Yes...aside from the illegal immigration policy, I think that our current immigration policy (particularly the 1965 Immigration Act as amended and supplmented) is extremely bad policy. The '65 Act was passed (and dramatically altered the immigration policy this nation had very successfully been following since the 1920's) amidst lies, naive, misguided predictions of its effects and that destructive leftist Great Society, multicultural ideology of the 1960's.
So Teddy Kennedy assured Americans that, even if we passed the '65 Act, "our cities will not be flooded with a million immigrants annually." Former Hawaii Senator Daniel Inouye, claimed that "the total number of potential immigrants would not be changed very much." Of course, today, well over a million legal immigrants do flood our cities every year...about 5 times the number of immigrants enter America every year as did in 1964 (and the number grows every year).

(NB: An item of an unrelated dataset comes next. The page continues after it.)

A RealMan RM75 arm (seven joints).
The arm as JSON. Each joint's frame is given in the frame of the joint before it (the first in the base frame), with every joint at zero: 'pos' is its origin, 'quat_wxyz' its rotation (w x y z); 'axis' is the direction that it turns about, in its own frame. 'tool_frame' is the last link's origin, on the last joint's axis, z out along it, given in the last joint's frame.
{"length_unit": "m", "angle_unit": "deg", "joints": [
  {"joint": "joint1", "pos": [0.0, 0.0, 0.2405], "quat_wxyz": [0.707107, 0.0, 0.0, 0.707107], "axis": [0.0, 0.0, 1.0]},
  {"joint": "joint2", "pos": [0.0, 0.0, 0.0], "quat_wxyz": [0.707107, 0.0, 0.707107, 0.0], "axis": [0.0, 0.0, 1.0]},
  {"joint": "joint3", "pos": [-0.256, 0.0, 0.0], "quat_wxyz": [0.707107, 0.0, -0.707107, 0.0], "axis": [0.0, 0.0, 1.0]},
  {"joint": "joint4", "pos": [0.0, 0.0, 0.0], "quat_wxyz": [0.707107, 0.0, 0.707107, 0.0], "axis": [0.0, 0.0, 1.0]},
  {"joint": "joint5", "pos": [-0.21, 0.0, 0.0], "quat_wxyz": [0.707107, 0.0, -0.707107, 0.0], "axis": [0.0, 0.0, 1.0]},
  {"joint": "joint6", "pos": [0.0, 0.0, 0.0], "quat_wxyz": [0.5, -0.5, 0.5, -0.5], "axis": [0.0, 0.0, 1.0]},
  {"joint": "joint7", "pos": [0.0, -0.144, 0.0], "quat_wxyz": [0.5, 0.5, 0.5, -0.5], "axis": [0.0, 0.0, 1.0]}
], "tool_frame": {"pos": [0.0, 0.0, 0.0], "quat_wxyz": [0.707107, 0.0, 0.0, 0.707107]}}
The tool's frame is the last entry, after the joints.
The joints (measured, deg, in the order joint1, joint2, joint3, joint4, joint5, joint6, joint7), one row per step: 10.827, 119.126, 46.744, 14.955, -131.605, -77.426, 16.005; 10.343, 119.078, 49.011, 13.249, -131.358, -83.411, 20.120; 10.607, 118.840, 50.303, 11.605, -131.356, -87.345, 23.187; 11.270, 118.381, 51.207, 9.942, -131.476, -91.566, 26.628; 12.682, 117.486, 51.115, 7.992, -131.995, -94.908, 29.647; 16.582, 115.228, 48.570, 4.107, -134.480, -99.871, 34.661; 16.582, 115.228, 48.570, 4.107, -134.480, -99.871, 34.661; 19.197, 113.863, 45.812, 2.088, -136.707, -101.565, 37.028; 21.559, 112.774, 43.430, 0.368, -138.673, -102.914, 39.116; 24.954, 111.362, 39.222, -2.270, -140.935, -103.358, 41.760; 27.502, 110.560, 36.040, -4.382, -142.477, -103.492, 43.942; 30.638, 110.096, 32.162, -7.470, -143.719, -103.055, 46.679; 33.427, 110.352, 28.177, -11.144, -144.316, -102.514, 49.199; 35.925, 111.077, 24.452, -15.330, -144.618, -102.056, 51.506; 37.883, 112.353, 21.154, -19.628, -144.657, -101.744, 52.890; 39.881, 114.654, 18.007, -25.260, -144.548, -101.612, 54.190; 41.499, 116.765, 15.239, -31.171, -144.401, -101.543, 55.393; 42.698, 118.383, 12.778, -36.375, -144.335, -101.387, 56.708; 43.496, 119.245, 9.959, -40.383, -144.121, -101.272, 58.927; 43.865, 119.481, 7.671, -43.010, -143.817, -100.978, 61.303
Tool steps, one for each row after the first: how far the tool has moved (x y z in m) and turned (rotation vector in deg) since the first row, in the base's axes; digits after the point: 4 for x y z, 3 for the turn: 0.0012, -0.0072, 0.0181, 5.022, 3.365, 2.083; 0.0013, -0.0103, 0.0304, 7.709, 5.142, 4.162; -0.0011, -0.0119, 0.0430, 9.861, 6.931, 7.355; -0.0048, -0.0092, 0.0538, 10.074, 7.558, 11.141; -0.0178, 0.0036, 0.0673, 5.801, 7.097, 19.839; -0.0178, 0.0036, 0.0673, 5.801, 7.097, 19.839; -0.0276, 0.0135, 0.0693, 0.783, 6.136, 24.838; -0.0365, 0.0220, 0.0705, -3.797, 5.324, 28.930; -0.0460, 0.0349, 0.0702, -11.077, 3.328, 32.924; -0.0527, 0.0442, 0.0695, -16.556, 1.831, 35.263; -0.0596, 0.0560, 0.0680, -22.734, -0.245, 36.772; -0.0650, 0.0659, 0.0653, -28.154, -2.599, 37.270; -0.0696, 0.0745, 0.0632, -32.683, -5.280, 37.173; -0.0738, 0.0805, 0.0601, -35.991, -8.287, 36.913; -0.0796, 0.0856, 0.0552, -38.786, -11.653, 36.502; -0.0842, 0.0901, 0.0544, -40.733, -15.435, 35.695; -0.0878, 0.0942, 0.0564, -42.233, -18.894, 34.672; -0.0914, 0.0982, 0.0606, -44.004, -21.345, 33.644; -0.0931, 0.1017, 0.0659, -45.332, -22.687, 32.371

Senator Robert Kennedy predicted a total of 5,000 immigrants from India; his successor as US Attorney General, Nicholas Katzenbach, predicted 8,000. Of course, we now have over 1000x the number of Indian immigrants that Kennedy (deceptively or foolishly) predicted. Senator Hiram Fong, of Hawaii, stated that Asians"will never reach 1 percent of the population." Of course, the number of Asians far exceeds that number.
Interesting when one looks at the Congressional debates around the '65 Immigration Act...it appears that, at least in the context of debating immigration policy, people were able to talk about demographics and cultural considerations without being called a racist...
Time to halt all immigration for a while and then, roll back the 1960's multicultural experiments that have done so much damage to this country and return to a sensible level of immigration based on the national origins standards we used for the first half of this century.
I suspect that many of the anti-illegals are just hiding behind the word "illegal" to mask their opposition to all imigrants; others use it simply as a vehicle to criticize President Bush.